Directions: Copy out the full listing below as it stands, with its pictures left behind.

Dataset excerpt:
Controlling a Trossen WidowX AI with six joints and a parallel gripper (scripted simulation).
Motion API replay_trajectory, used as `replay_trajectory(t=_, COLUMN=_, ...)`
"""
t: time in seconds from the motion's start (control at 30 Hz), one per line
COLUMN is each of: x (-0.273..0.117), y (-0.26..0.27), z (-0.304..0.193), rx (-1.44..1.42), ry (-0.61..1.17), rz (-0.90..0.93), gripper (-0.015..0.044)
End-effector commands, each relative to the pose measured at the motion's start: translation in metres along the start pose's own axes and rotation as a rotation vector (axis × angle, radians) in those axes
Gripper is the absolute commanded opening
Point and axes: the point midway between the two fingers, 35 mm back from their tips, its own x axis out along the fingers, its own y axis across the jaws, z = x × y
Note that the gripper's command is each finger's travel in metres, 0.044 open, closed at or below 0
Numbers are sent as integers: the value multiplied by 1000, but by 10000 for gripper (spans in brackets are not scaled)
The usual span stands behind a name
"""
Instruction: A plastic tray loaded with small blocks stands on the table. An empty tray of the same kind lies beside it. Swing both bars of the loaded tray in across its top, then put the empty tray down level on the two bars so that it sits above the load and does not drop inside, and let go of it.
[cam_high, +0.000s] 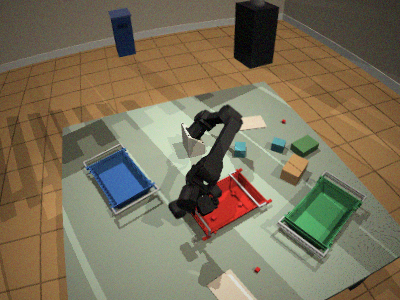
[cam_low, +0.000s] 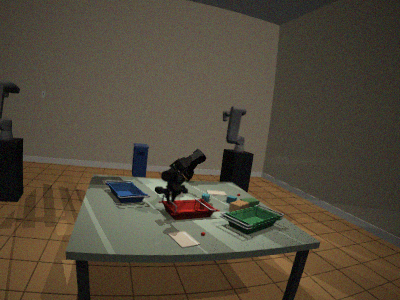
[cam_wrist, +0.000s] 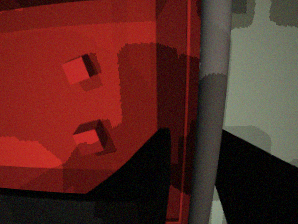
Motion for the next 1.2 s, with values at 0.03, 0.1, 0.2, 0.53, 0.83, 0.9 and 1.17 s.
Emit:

Solution to the exercise:
Controlling a Trossen WidowX AI with six joints and a parallel gripper (scripted simulation).
Motion API replay_trajectory, used as `replay_trajectory(t=_, COLUMN=_, ...)`
"""
t: time in seconds from the motion's start (control at 30 Hz), one per line
COLUMN is each of: x (-0.273..0.117), y (-0.26..0.27), z (-0.304..0.193), rx (-1.44..1.42), ry (-0.61..1.17), rz (-0.90..0.93), gripper (-0.015..0.044)
End-effector commands, each relative to the pose measured at the motion's start: translation in metres along the start pose's own axes and rotation as a rotation vector (axis × angle, radians) in those axes
Gripper is the absolute commanded opening
Point and axes: the point midway between the two fingers, 35 mm back from their tips, its own x axis out along the fingers, its own y axis across the jaws, z = x × y
Note that the gripper's command is each finger's travel in metres, 0.044 open, closed at or below 0
Numbers are sent as integers: the value multiplied by 1000, but by 10000 for gripper (spans in brackets are not scaled)
The usual span stands behind a name
"""
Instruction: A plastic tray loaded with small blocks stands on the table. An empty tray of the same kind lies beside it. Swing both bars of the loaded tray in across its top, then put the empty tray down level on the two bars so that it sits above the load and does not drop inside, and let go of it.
[cam_high, +0.000s] 
[cam_low, +0.000s] 
[cam_wrist, +0.000s] 
Motion for the next 1.2 s, with values at 0.03, 0.1, 0.2, 0.53, 0.83, 0.9 and 1.17 s.
Emit:

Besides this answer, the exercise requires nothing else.